- _Assignment_
Copy the lines below exactly. Start at the first and finish with the line containing "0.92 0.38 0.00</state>".

- _Exercise inputs_
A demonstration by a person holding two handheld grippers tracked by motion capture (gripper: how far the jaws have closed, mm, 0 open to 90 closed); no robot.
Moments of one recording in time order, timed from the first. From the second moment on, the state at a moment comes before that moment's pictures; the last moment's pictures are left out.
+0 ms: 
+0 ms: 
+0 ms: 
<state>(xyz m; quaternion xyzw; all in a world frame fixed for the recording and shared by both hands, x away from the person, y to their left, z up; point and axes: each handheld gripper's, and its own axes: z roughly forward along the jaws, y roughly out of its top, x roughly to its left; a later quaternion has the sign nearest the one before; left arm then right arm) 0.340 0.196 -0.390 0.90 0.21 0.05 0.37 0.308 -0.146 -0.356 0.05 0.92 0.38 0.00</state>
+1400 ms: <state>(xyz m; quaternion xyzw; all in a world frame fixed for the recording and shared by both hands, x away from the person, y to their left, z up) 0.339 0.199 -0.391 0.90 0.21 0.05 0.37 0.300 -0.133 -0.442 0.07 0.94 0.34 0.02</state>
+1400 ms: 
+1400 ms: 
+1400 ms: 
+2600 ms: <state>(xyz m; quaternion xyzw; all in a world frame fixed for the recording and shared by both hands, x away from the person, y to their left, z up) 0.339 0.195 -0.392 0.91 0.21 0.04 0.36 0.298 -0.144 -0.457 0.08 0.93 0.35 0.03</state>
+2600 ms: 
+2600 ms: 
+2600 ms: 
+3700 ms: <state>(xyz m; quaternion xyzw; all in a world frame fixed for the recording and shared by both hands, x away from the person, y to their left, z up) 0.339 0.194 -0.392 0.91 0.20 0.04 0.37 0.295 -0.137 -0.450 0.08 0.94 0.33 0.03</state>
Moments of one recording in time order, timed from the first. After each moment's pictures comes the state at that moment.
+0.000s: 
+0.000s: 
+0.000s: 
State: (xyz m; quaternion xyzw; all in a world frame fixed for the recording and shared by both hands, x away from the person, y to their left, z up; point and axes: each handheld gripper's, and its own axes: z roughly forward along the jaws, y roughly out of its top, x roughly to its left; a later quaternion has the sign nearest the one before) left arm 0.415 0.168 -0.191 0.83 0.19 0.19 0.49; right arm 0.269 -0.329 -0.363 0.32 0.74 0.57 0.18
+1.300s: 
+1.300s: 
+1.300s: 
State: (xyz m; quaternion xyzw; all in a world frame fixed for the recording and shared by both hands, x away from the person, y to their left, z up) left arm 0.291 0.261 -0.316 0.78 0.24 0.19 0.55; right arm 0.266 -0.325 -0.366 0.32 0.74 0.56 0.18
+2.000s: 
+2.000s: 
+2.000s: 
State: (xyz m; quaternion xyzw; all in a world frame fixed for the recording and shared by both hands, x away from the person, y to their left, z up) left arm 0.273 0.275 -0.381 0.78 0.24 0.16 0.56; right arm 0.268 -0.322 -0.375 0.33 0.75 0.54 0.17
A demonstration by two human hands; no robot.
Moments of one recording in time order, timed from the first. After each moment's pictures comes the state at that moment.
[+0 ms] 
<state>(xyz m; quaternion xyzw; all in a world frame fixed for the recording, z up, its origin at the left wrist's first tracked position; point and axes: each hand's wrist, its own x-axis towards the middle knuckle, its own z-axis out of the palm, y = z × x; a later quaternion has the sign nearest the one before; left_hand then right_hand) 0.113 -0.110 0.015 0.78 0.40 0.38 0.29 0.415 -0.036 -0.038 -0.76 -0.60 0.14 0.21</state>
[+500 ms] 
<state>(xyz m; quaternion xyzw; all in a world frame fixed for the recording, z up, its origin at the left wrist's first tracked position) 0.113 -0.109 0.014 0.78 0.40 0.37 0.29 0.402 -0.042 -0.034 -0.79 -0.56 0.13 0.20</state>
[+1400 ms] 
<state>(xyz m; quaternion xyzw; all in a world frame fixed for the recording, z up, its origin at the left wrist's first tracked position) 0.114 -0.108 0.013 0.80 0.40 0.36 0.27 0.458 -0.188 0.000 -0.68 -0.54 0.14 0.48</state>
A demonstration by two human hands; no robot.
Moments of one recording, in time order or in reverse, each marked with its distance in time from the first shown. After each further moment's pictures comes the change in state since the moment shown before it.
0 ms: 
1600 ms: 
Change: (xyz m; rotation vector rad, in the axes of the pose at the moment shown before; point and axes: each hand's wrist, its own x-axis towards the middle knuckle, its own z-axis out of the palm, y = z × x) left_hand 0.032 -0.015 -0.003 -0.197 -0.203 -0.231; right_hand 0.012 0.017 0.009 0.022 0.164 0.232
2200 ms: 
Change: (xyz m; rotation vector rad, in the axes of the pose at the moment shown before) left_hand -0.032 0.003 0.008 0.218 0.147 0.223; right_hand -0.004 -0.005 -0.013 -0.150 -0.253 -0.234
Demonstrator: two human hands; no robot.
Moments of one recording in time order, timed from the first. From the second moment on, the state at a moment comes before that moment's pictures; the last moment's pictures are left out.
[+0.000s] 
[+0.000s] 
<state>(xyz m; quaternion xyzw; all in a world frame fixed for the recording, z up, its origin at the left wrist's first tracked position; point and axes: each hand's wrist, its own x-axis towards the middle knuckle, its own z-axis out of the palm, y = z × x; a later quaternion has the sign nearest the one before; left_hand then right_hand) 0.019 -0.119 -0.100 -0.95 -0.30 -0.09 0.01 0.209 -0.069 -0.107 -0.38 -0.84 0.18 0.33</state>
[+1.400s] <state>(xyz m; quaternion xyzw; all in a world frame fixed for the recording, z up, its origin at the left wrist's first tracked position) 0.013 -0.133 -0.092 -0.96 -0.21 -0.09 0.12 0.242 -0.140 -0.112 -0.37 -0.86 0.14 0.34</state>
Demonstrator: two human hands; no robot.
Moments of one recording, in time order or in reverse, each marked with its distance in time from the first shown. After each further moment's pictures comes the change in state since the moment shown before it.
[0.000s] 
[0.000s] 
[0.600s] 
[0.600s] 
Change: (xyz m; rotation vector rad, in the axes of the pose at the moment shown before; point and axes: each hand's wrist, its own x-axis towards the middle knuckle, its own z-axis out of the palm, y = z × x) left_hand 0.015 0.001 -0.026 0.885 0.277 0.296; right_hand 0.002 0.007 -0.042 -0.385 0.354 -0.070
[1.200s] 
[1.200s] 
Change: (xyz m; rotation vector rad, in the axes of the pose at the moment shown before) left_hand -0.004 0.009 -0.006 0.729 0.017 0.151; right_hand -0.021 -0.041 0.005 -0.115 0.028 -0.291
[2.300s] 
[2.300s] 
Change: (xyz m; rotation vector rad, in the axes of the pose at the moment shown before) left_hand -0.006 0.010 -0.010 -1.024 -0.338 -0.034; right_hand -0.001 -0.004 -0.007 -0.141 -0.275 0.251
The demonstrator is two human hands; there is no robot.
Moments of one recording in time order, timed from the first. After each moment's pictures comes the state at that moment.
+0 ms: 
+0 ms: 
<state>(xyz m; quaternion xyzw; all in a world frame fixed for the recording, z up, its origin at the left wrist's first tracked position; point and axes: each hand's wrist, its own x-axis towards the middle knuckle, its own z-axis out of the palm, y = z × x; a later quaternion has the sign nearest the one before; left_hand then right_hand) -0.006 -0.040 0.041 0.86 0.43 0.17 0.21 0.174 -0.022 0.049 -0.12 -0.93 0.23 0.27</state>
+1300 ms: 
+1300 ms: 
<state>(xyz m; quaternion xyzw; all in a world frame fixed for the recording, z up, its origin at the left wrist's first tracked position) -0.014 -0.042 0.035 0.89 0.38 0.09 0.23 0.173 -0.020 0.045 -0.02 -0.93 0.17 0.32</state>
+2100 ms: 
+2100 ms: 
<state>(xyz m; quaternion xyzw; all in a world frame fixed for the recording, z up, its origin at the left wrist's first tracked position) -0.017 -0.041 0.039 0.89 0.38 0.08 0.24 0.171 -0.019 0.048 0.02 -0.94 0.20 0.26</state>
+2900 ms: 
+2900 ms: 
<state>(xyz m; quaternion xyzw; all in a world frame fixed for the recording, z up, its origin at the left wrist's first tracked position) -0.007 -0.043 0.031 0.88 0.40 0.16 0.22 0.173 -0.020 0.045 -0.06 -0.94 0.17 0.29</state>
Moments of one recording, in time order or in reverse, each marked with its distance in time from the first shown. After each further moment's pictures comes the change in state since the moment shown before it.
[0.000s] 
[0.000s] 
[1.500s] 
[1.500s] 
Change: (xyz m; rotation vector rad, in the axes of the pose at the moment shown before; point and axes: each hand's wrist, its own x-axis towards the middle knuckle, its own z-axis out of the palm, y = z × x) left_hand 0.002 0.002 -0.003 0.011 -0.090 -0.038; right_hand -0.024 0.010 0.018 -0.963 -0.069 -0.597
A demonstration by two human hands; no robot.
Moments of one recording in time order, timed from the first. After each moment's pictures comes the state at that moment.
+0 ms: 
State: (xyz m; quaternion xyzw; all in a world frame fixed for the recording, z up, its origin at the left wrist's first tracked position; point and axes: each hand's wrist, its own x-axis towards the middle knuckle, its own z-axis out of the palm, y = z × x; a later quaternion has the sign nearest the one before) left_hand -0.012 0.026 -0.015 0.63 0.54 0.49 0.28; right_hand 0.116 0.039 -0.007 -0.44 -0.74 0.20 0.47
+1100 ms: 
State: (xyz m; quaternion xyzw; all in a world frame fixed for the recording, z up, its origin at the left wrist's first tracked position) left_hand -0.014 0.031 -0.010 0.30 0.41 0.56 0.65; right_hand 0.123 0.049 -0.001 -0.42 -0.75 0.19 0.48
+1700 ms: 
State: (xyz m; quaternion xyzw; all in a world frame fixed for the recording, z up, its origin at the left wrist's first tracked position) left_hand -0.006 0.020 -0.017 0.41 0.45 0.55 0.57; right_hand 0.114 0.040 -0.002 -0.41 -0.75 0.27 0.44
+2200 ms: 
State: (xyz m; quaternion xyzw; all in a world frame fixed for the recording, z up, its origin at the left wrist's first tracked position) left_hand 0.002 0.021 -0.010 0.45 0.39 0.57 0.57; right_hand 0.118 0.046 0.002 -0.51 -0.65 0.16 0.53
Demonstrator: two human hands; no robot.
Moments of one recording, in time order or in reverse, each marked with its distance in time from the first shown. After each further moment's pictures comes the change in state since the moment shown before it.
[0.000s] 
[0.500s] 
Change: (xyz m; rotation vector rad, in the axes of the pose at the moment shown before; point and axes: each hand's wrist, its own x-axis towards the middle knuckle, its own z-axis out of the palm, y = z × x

- _Solution below_
A demonstration by a person holding two handheld grippers tracked by motion capture (gripper: how far the jaws have closed, mm, 0 open to 90 closed); no robot.
Moments of one recording in time order, timed from the first. From the second moment on, the state at a moment comes before that moment's pictures; the last moment's pictures are left out.
+0 ms: 
+0 ms: 
+0 ms: 
<state>(xyz m; quaternion xyzw; all in a world frame fixed for the recording and shared by both hands, x away from the person, y to their left, z up; point and axes: each handheld gripper's, and its own axes: z roughly forward along the jaws, y roughly out of its top, x roughly to its left; a later quaternion has the sign nearest the one before; left arm then right arm) 0.340 0.196 -0.390 0.90 0.21 0.05 0.37 0.308 -0.146 -0.356 0.05 0.92 0.38 0.00</state>

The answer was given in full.